▶ Description of the task
Copy out each line containing "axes" from the entries below.

▶ Material provided
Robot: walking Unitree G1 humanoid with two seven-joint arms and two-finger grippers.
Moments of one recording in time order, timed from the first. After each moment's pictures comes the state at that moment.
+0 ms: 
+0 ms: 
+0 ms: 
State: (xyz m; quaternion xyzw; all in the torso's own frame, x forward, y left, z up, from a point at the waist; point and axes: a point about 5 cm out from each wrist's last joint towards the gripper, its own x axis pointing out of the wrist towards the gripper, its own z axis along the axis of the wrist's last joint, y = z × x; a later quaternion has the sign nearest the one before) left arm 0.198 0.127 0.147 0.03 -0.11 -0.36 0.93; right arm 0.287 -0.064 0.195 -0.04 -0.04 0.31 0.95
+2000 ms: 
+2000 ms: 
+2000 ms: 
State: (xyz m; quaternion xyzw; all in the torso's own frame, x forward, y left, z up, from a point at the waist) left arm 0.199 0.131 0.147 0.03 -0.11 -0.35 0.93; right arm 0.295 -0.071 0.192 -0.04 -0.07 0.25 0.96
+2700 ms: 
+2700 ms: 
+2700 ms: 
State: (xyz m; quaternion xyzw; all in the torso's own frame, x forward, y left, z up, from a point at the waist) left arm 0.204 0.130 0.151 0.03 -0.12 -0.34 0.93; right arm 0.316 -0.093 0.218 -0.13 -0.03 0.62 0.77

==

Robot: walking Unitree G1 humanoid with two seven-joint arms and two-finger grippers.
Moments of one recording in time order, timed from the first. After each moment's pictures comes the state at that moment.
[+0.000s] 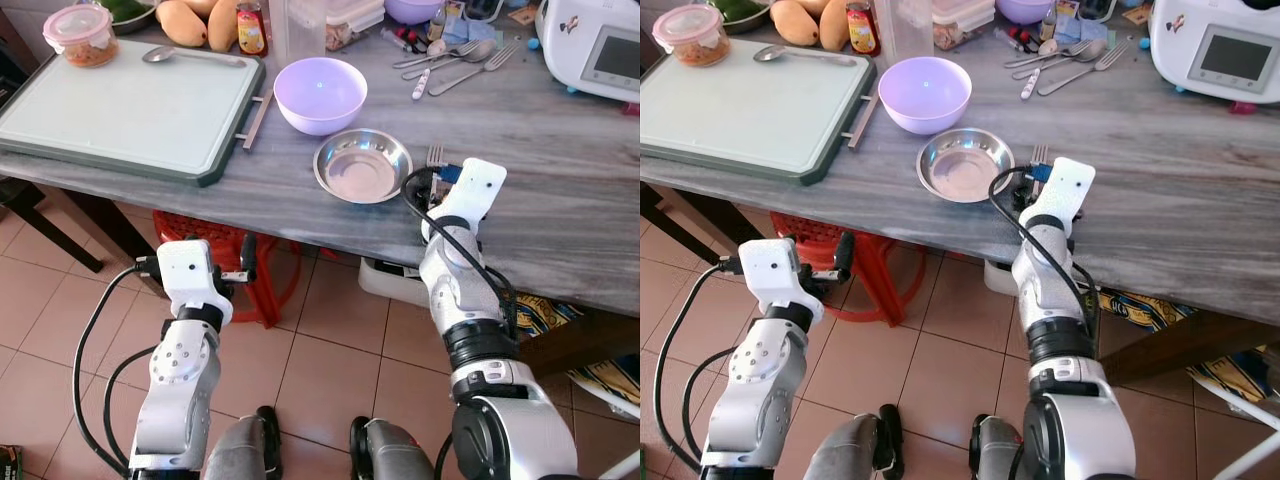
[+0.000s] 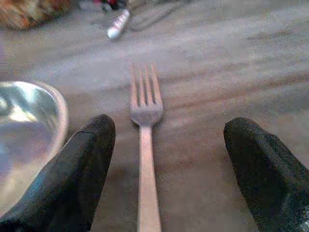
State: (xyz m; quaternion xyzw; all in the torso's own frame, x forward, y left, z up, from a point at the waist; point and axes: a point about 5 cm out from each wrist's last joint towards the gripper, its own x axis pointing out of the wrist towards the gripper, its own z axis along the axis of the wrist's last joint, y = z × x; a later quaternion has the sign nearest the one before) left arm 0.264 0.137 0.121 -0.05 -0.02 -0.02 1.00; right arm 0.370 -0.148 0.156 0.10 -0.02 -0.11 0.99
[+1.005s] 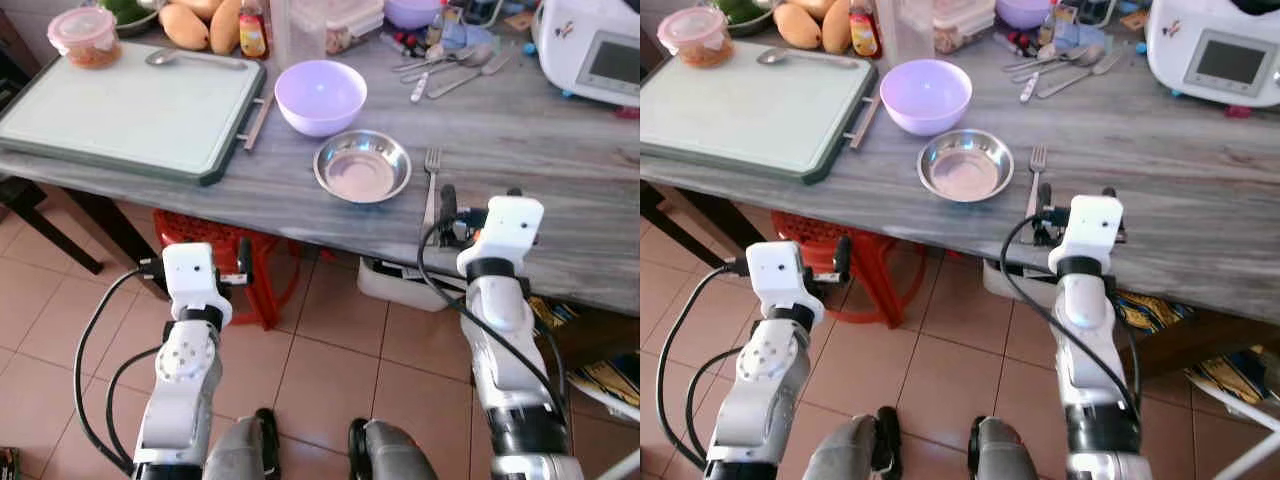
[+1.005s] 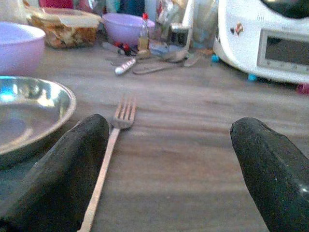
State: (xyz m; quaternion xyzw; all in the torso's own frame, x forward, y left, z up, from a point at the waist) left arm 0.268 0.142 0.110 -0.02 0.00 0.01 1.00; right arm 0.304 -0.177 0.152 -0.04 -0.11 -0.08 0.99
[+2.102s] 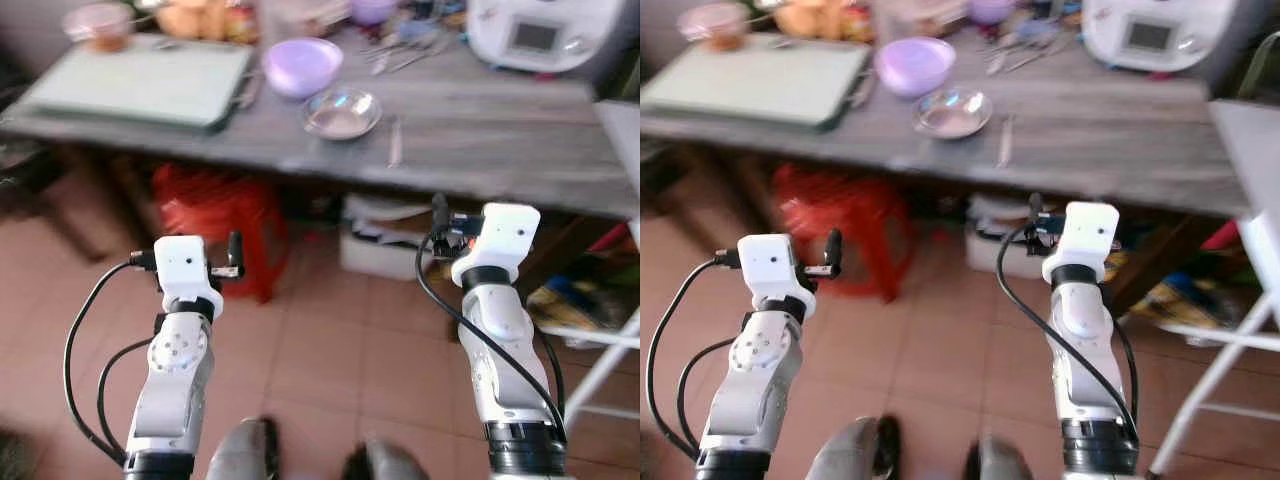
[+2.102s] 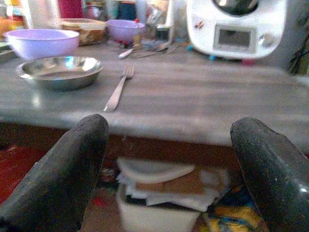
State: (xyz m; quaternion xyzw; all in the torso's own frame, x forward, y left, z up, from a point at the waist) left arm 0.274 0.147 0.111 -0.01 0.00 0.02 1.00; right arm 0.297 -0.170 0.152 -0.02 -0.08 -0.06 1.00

▶ Answer box
State: (xyz m; quaternion xyzw; all in the torso's own frame, x forward, y left, z up, from a point at the waist; point and axes: a point about 5 cm out from each wrist's last joint towards the gripper, its own x axis pointing out of the wrist towards the gripper, its own z axis along the axis of the wrist's last joint, y = z × x; a later quaternion has the sign nearest the one before) left arm 0.198 0.127 0.147 0.03 -0.11 -0.36 0.93; right arm 0.287 -0.064 0.195 -0.04 -0.04 0.31 0.95
State: (xyz m; quaternion xyzw; all in the torso's own frame, x forward, y left, z up, from a point at the waist; point and axes: a point about 5 cm out from each wrist's last joint towards the gripper, its own x axis pointing out of the wrist towards the gripper, its own z axis along the axis of the wrist's last joint, y = z × x; a later quaternion has the sign nearest the one before) left arm 0.264 0.137 0.121 -0.05 -0.02 -0.02 1.00; right arm 0.370 -0.148 0.156 0.10 -0.02 -0.11 0.99

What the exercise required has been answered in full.